The directional derivative $D_{\langle u,v \rangle} f(x_0,y_0)$ in the direction of a unit vector $\langle u,v \rangle$ at a point $(x_0,y_0)$ can be determined as follows: first, intersect the graph of the function with the plane $v(x - x_0) = u(y - y_0)$. This plane is perpendicular to the $xy$-plane and its intersection with the $xy$-plane is the line through $(x_0,y_0)$ in the direction of the unit vector $\langle u,v \rangle$.

This intersection can be thought of as the graph of a function of one variable, where the point $(x_0,y_0,0)$ is treated as the origin, the direction $(u,v,0)$ is the independent variable axis, and the $z$-axis direction is the dependent variable axis. Now, the directional derivative is the slope of this graph for dependent variable value of 0.

## Relation with gradient vector

Version type Statement
at a point, in vector notation (multiple variables) Suppose $f$ is a function of a vector variable $\overline{x} = \langle x_1,x_2,\dots,x_n \rangle$. Suppose $\overline{u}$ is a unit vector and $\overline{a}$ is a point in the domain of $f$. Suppose that the gradient vector of $f$ at $\overline{a}$ exists. We denote this gradient vector by $\nabla f(\overline{a})$. Then, we have the following relationship:
$D_{\overline{u}}(f)(\overline{a}) = \overline{u} \cdot (\nabla f(\overline{a}))$
The right side here is the dot product of vectors.
generic point, in vector notation (multiple variables) Suppose $f$ is a function of a vector variable $\overline{x} = \langle x_1,x_2,\dots,x_n \rangle$. Suppose $\overline{u}$ is a unit vector. We then have:
$D_{\overline{u}}(f)(\overline{x}) = \overline{u} \cdot (\nabla f(\overline{x}))$
The right side here is a dot product of vectors. The equality holds whenever the right side makes sense.
generic point, point-free notation (multiple variables) Suppose $f$ is a function of a vector variable $\overline{x} = \langle x_1,x_2,\dots,x_n \rangle$. Suppose $\overline{u}$ is a unit vector.
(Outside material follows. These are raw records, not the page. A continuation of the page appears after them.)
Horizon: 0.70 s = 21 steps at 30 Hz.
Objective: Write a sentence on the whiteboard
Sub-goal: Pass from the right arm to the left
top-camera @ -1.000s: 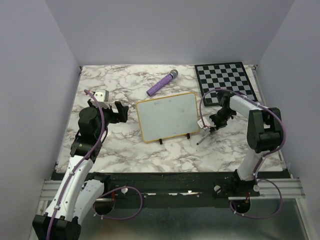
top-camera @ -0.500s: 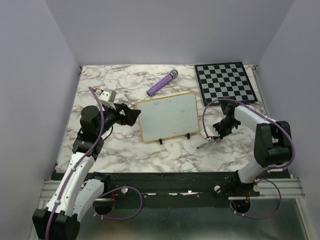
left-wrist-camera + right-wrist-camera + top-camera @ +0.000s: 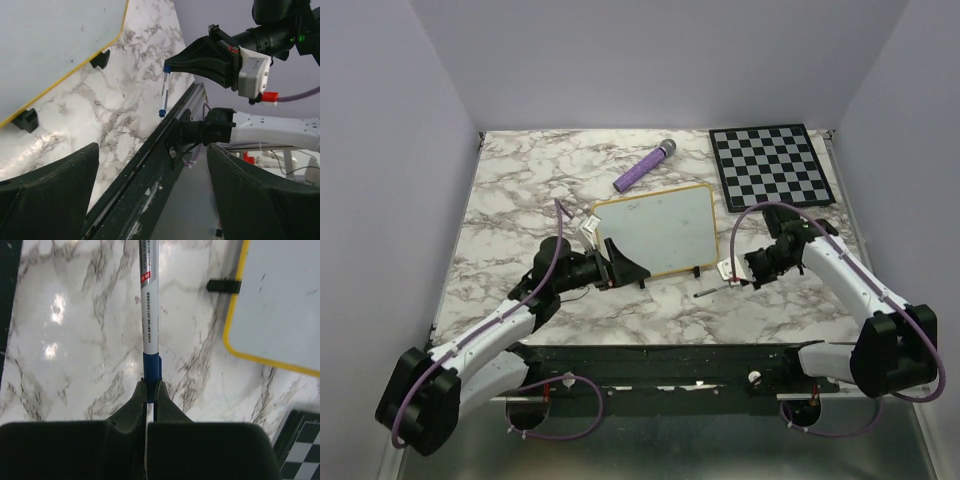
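The whiteboard [image 3: 660, 230], white with a yellow frame and black feet, lies mid-table; only a few faint marks show on its face, and no sentence can be read. My right gripper [image 3: 732, 276] sits low to the right of the board's front right corner. In the right wrist view it [image 3: 150, 385] is shut on the blue end of a white-barrelled marker [image 3: 149, 310], which points away over the marble. My left gripper [image 3: 632, 268] is open at the board's front left corner with nothing between its fingers [image 3: 47, 195]. From there the marker [image 3: 163, 92] and board [image 3: 50, 40] are visible.
A purple cylinder with a grey end [image 3: 645, 167] lies behind the whiteboard. A black-and-white checkered board [image 3: 772, 165] lies at the back right, its corner [image 3: 306, 450] near my right wrist. The black rail [image 3: 660, 360] runs along the table's near edge.
The left arm swung right and stretched low to the whiteboard's front left corner. The right gripper shut on the marker and moved it leftward and nearer.
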Available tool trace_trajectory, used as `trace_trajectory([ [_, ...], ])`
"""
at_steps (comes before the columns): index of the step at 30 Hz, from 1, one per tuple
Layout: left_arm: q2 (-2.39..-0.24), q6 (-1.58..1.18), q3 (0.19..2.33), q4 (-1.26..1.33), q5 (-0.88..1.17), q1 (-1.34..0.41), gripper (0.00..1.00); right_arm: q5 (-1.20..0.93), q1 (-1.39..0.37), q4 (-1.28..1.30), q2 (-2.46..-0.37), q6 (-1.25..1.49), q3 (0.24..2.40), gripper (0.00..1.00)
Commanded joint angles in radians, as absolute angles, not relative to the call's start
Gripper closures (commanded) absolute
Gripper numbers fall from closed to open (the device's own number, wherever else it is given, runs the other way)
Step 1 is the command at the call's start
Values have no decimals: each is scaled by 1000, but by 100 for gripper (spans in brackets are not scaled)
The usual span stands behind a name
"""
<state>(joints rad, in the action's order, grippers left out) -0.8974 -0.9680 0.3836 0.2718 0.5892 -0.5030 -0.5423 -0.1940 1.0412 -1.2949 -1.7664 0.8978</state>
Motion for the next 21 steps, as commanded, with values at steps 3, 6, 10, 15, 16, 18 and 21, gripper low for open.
trace_trajectory([
  [3, -1089, -1134, 393, 558, 592, -658, 13, -689, -331, 999, -1246, -1510, 946, 99],
  [6, -1124, -1108, 411, 548, 525, -719, 16, -699, -365, 970, -1262, -1402, 989, 99],
  [10, -1144, -1094, 414, 563, 454, -788, 21, -704, -397, 919, -1272, -1313, 991, 99],
  [15, -1146, -1083, 414, 571, 358, -825, 26, -706, -432, 893, -1269, -1247, 976, 99],
  [16, -1149, -1080, 419, 571, 333, -831, 27, -707, -437, 888, -1267, -1238, 976, 99],
  [18, -1166, -1075, 429, 571, 315, -847, 31, -721, -448, 885, -1266, -1212, 979, 99],
  [21, -1195, -1072, 448, 571, 288, -864, 37, -733, -463, 884, -1270, -1193, 982, 99],
])
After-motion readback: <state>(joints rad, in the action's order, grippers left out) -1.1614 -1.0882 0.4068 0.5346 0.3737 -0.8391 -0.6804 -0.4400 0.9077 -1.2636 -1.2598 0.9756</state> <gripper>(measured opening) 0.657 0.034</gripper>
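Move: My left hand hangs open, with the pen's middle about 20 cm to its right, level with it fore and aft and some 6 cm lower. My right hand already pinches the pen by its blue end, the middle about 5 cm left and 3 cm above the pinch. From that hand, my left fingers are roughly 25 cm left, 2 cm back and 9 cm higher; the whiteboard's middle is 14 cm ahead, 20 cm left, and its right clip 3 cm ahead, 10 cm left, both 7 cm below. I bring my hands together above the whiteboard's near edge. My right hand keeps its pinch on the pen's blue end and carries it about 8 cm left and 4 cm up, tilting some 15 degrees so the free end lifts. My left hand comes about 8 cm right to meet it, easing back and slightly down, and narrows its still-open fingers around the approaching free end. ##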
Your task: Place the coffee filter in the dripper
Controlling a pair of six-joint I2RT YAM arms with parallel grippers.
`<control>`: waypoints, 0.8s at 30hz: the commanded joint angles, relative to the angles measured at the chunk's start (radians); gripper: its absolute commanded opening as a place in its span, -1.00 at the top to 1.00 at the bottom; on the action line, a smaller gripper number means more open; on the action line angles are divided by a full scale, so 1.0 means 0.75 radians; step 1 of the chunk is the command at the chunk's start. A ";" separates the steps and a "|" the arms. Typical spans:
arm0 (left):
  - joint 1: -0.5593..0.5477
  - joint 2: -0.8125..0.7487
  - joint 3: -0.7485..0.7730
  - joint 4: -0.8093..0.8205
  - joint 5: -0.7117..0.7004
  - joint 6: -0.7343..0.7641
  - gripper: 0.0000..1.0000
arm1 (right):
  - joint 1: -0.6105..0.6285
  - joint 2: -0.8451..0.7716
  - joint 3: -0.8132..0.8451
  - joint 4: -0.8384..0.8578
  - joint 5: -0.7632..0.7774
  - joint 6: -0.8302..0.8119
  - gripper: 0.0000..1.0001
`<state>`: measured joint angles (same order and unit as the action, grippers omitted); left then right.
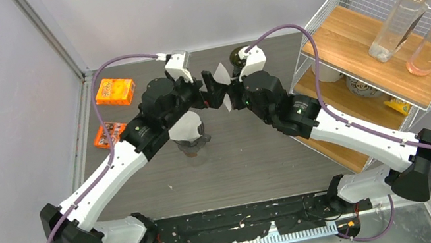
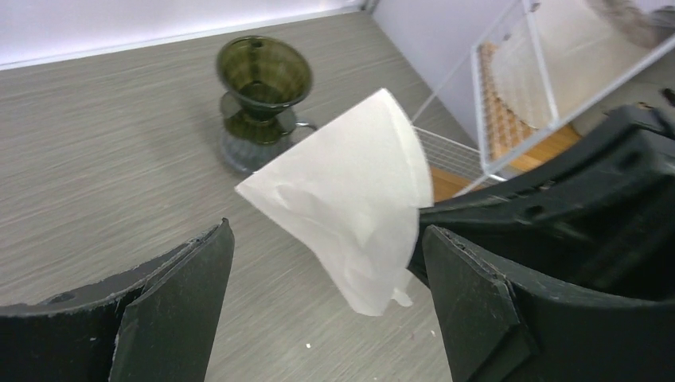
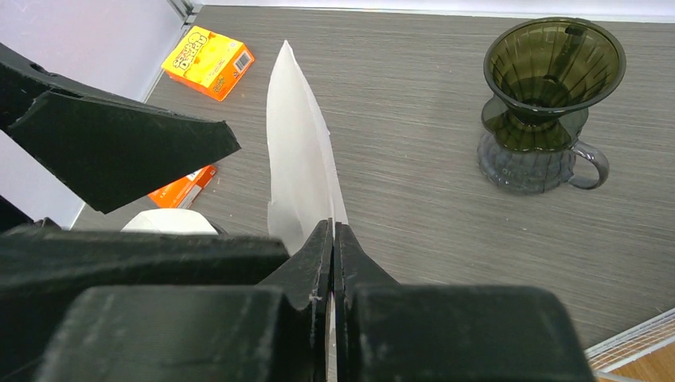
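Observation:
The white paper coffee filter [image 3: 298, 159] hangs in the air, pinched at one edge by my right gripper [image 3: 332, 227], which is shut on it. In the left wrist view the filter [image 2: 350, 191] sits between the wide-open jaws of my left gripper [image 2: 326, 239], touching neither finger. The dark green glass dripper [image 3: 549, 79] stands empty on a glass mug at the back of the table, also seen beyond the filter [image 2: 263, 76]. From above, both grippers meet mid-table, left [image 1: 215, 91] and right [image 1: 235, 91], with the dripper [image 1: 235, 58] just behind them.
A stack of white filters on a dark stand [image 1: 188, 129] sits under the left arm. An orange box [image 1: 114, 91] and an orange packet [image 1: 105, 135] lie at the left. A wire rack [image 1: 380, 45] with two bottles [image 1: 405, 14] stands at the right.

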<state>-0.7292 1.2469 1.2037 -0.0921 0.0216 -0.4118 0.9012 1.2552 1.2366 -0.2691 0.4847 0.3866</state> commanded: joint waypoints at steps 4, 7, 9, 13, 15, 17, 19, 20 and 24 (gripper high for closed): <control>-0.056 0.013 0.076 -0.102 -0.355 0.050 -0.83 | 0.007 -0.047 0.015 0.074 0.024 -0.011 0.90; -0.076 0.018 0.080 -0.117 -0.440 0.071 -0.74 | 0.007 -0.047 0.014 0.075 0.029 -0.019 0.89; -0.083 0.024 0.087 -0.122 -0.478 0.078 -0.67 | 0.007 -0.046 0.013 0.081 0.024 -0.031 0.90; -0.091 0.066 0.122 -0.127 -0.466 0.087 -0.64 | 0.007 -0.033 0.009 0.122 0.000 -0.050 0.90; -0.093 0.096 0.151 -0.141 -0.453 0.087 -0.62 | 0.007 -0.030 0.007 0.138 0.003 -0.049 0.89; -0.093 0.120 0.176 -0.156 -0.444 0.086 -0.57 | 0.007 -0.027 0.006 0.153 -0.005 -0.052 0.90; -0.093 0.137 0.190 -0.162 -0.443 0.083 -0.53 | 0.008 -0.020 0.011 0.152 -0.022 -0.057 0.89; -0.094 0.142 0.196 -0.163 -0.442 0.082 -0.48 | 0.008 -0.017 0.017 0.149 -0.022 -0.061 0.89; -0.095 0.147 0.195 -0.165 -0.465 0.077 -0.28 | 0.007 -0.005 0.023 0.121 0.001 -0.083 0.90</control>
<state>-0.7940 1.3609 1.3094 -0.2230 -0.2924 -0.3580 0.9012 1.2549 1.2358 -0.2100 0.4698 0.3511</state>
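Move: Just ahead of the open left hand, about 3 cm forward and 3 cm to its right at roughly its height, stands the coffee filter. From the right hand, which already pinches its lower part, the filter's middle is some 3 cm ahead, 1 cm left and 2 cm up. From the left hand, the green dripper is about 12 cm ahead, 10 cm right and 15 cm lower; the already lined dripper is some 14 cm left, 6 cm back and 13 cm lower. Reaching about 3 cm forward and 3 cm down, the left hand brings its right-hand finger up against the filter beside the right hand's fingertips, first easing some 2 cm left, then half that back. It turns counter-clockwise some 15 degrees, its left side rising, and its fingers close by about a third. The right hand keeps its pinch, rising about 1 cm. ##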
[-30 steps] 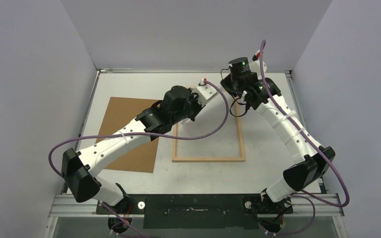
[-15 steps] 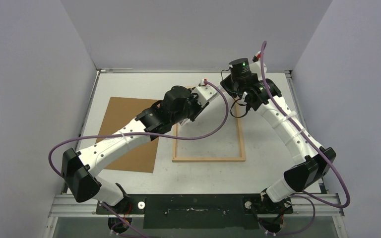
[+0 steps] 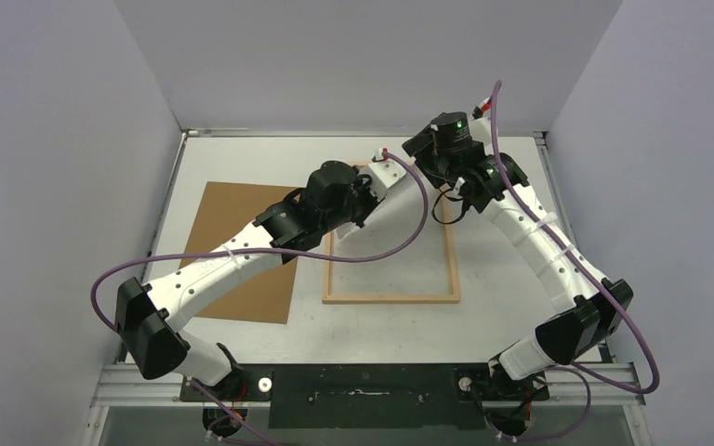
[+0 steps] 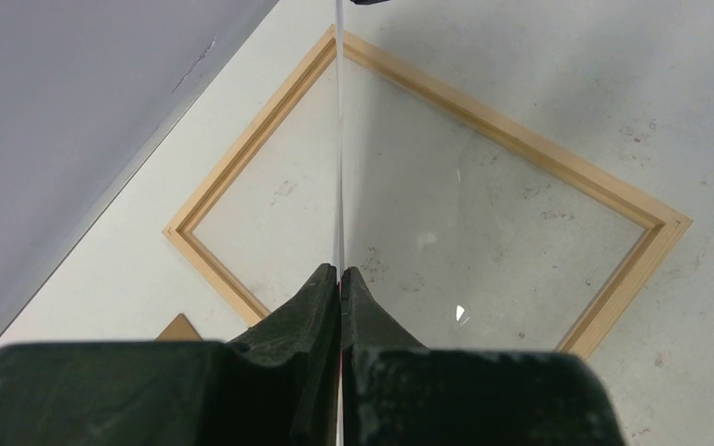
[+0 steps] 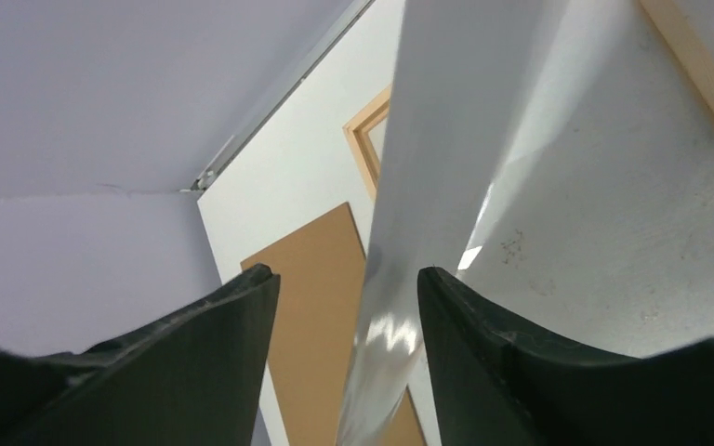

We then have:
$D_{\overline{u}}(f) = \overline{u} \cdot (\nabla f)$
The right side here is a dot product of vector-valued functions (the constant function $\overline{u}$ and the gradient vector of $f$). The equality holds whenever the right side makes sense.

## Relation with partial derivatives

### Partial derivatives as directional derivatives

Version type Statement
Generic For a function $f$ of many variables $x_1,x_2,\dots,x_n$, the partial derivative $f_{x_i}(x_1,x_2,\dots,x_n)$ can be thought of as the directional derivative in the direction of the unit vector $\langle u_1,u_2,\dots,u_n \rangle$ where $u_i = 1$ and all other coordinates are zero.

### Directional derivative in terms of partial derivatives

If the gradient vector at a point exists, then it is a vector whose coordinates are the corresponding partial derivatives of the function. Thus, conditional to the existence of the gradient vector, we have that:

$D_{\langle u_1,u_2,\dots,u_n \rangle}(f)(x_1,x_2,\dots,x_n) = \sum_{i=1}^n u_if_{x_i}(x_1,x_2,\dots,x_n) = u_1f_{x_1}(x_1,x_2,\dots,x_n) + u_2f_{x_2}(x_1,x_2,\dots,x_n) + \dots + u_nf_{x_n}(x_1,x_2,\dots,x_n)$

In particular, for a function $f(x,y)$ of two variables and a unit vector $\langle u,v \rangle$, we have the following, assuming that the gradient vector exists (i.e., that the function is differentiable):

$D_{\langle u,v \rangle}(f)(x,y) = uf_x(x,y) + vf_y(x,y)$